What you have to do:
Please report every line of the listing below that has the word "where" in it.

Input data:
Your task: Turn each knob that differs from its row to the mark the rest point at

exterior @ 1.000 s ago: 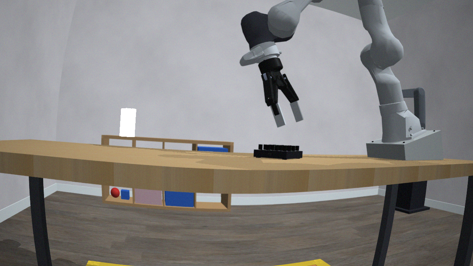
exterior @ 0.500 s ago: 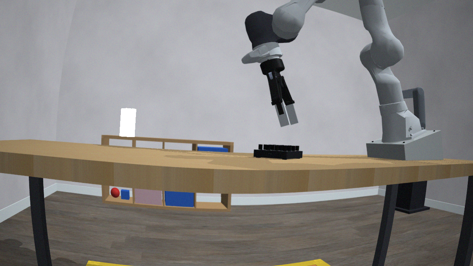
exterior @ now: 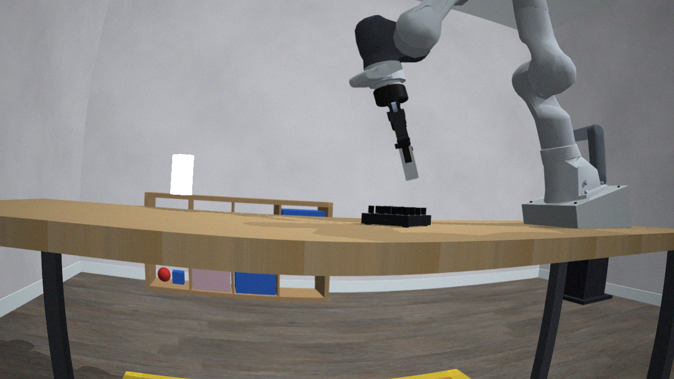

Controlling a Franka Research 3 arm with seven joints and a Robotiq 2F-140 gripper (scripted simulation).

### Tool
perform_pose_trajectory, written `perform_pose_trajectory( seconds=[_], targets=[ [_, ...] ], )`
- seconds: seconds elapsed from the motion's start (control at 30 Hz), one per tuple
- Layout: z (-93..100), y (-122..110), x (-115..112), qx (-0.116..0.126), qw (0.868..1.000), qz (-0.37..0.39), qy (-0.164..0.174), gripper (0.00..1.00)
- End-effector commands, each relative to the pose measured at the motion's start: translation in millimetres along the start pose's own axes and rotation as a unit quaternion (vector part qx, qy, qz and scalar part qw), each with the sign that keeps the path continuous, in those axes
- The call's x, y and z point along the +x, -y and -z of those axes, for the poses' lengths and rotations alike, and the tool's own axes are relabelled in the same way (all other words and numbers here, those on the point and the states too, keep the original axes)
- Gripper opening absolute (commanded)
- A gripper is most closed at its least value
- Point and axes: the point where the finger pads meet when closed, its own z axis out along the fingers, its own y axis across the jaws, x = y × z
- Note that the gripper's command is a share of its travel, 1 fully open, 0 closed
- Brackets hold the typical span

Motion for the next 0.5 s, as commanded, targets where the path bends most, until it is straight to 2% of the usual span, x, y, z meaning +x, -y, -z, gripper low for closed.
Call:
perform_pose_trajectory(
  seconds=[0.0, 0.2, 0.47],
  targets=[
    [1.6, 0.1, 6.0, 0.004, 0.997, 0.076, -0.016, 1.0],
    [1.1, 0.3, 6.9, 0.003, 0.994, 0.106, -0.023, 1.0],
    [0.1, 1.1, 9.1, -0.002, 0.983, 0.179, -0.04, 1.0]
  ],
)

Response:
- Point and axes: the point where the finger pads meet when closed, its own z axis out along the fingers, its own y axis across the jaws, x = y × z
Motion for the next 0.5 s, as commanded, targets where the path bends most, until it is straight to 2% of the usual span, x, y, z meaning +x, -y, -z, gripper low for closed.

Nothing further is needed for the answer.